The basic social unit of the Bedouins and other Arabs was the tribe. Consisting of people connected through kinship, tribes provided protection and support and in turn expected members’ total loyalty. Like the Germanic peoples in the age of their migrations (see “Migrating Peoples” in Chapter 8), Arab tribes were not static entities but rather continually evolving groups. A particular tribe might include both nomadic and sedentary members.

As in other nomadic societies, nomads in Arabia depended on agriculturally productive communities for food they could not produce, as well as cloth, metal products, and weapons. Nomads paid for these goods with livestock, milk and milk products, hides, and hair, items in demand in oasis towns. Nomads acquired additional income by serving as desert guides and as guards for caravans, or by creating the need for guards by plundering caravans and extorting protection money.
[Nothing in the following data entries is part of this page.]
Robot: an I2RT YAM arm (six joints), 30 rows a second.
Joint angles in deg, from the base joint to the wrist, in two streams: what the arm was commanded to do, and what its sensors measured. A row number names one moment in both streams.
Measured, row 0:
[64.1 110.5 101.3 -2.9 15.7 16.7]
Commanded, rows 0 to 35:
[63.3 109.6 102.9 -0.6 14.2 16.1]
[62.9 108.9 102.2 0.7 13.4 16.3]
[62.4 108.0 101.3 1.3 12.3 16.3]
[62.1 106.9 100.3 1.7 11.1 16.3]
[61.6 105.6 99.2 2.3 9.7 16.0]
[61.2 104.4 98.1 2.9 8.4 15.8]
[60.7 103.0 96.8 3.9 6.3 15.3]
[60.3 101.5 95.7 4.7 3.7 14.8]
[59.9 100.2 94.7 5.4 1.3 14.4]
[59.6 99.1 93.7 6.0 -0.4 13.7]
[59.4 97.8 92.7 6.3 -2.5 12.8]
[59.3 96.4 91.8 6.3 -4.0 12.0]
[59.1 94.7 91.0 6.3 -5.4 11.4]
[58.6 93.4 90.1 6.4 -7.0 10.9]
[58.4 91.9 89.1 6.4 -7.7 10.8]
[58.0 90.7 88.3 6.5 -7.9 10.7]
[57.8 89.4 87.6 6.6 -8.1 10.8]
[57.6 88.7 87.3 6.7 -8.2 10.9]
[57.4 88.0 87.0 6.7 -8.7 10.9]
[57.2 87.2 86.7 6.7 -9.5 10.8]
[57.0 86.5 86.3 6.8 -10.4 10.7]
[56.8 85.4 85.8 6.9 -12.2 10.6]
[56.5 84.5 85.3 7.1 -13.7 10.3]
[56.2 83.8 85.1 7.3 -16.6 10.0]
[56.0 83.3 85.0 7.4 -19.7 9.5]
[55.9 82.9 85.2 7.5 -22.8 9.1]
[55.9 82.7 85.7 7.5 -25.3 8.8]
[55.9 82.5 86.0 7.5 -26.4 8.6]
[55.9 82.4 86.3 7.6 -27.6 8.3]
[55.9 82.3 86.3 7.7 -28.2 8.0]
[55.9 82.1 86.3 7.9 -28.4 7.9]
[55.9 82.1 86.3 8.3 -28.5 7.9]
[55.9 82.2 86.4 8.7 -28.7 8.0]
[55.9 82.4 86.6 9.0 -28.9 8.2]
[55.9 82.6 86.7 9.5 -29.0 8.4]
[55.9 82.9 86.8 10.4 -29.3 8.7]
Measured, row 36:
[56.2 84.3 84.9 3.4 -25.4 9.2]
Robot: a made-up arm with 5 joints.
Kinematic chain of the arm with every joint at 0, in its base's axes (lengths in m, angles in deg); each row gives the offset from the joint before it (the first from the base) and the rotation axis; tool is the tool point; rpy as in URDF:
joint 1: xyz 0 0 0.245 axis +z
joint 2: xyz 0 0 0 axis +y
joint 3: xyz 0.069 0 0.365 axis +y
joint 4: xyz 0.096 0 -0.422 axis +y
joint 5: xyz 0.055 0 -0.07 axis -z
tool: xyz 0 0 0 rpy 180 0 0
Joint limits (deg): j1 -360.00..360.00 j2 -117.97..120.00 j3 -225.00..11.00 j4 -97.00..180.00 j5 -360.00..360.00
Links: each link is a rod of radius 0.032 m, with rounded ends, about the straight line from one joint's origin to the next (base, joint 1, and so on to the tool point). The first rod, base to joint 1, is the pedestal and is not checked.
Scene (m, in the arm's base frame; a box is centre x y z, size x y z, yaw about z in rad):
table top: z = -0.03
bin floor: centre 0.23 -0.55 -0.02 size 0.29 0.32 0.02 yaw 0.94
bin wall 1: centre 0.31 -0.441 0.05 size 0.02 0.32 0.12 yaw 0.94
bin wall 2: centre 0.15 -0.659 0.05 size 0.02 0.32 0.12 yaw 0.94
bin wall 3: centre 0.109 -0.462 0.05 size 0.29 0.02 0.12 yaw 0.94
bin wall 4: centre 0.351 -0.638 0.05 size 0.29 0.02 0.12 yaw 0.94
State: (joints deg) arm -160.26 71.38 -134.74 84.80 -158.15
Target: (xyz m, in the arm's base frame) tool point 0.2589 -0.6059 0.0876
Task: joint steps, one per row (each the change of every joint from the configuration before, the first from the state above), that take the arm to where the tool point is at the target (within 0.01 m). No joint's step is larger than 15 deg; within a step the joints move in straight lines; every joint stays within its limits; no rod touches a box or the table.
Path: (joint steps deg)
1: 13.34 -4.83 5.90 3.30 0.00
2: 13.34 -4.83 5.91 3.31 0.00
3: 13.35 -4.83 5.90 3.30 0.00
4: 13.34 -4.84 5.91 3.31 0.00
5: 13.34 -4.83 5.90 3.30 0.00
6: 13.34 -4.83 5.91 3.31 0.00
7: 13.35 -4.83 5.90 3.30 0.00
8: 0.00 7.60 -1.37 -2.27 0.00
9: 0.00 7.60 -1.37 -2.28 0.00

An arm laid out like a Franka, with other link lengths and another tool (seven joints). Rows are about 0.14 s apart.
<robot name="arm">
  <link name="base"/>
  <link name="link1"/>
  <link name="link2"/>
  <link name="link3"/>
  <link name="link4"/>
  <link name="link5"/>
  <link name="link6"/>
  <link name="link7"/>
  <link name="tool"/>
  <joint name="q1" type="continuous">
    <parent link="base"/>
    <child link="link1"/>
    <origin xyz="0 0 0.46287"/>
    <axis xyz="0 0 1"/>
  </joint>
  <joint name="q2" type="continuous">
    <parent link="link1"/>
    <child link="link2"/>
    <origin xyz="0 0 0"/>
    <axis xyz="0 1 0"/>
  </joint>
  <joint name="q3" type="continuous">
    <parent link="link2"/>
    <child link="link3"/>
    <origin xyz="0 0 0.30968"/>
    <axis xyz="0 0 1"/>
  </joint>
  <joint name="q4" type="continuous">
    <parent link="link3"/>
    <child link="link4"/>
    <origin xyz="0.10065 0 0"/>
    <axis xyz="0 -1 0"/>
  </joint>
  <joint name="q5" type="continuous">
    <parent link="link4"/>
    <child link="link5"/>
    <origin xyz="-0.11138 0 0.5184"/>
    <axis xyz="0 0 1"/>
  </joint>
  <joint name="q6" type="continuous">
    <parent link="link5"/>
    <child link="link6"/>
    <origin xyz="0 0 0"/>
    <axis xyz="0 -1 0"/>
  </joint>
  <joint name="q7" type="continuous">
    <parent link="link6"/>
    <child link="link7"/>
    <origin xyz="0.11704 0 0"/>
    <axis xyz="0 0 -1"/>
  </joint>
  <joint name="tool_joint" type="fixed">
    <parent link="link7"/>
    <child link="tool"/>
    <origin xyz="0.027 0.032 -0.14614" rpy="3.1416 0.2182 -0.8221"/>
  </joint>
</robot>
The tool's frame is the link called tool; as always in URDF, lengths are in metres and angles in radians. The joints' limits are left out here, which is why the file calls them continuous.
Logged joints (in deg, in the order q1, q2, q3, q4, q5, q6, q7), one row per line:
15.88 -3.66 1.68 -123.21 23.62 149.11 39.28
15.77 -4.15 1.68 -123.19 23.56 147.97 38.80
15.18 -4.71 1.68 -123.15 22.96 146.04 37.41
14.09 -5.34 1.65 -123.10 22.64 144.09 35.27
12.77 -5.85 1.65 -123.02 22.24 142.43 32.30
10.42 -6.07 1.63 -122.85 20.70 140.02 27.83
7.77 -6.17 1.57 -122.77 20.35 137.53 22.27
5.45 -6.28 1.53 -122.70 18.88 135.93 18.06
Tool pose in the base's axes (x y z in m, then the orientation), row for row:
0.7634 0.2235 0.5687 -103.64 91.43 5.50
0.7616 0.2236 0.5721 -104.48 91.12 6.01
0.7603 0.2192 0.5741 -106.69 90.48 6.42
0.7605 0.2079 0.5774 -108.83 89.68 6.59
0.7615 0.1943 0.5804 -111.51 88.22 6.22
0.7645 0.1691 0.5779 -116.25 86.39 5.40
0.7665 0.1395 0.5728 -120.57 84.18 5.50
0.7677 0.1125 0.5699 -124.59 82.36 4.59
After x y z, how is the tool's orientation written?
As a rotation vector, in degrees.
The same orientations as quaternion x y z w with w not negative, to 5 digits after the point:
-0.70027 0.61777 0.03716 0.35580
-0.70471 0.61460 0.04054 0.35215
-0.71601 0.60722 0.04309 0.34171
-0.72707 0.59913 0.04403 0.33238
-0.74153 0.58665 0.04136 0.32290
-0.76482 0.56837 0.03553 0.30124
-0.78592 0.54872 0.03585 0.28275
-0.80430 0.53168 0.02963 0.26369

In northern and central Arabia in the early seventh century, tribal confederations led by their warrior elite were dominant. In the southern parts of the peninsula, however, priestly aristocracies tended to hold political power. Many oasis or market towns had a holy family who served the deity of the town and acted as the guardian of the deity’s shrine. At the shrine its priest would try to settle disputes among warring tribes. All Arabs respected the shrines because they served as neutral places for such arbitration.

The power of the northern warrior class rested on its fighting skills. The southern religious aristocracy, by contrast, depended on its religious and economic power. The political genius of Muhammad was to bind together these different tribal groups into a strong, unified state.